On Oct. 18, 2016, the SEC announced an $11.8 million settlement with an auditing firm and two of its partners related to failed audits of a public company. The SEC had previously charged the company with accounting fraud related to deceptive income tax accounting and imposed a $140 million penalty on the company.
The SEC found that, despite having designated the company as a high-risk client, the auditor repeatedly failed to detect the fraud until it had been ongoing for more than four years. The SEC’s Order noted that the auditor relied on unsubstantiated explanations from the company instead of performing required audit procedures related to the company’s post-closing adjustments to lower its year-end provision for income taxes each year.

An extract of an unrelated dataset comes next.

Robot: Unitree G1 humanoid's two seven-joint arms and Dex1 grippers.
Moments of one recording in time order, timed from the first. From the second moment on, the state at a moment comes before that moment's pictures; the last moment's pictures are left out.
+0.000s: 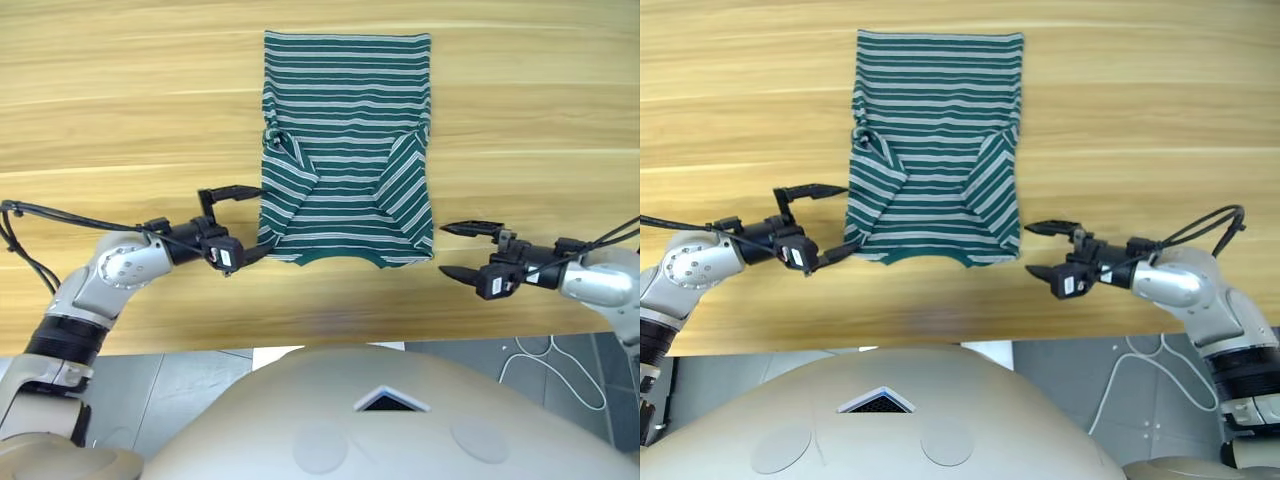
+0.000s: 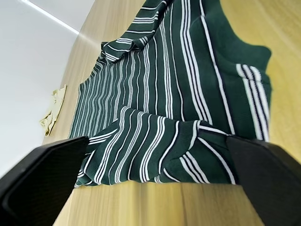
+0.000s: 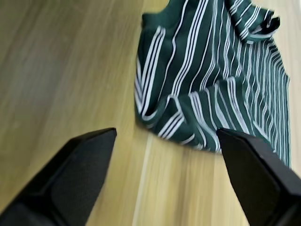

This announcement followed the Sept. 19, 2016 announcement regarding the first enforcement actions on auditor independence failures due to close personal relationships, which was described in the Oct. 17, 2016 edition of GT Insights and a subsequent speech by Andrew J. Ceresney, Director of the SEC’s Division of Enforcement, on the SEC’s enforcement work in the area of auditing.
In his Sept. 22, 2016 speech, Ceresney reiterated the SEC’s position that auditors play an important role in the financial reporting process and are critical gatekeepers, stating that the SEC was going to expect auditors to:
- ensure they have sufficient capacity and competence to audit the client before agreeing to be engaged by the client,
- properly plan and execute audits, with significant risks identified through adequate audit procedures,
- "exercise appropriate professional skepticism," properly document their work and gather sufficient audit evidence, and when "red flags" are present and require more evidence from the client than unsubstantiated representations from management,
- use their internal resources and knowledge when troublesome issues arise, and
- have "robust" monitoring processes and training on independence issues.
In light of the recent enforcement actions and Mr. Ceresney’s speech, companies should likely expect auditors to "step up" their audit processes and seek additional evidence from clients with respect to significant risks identified in the audit.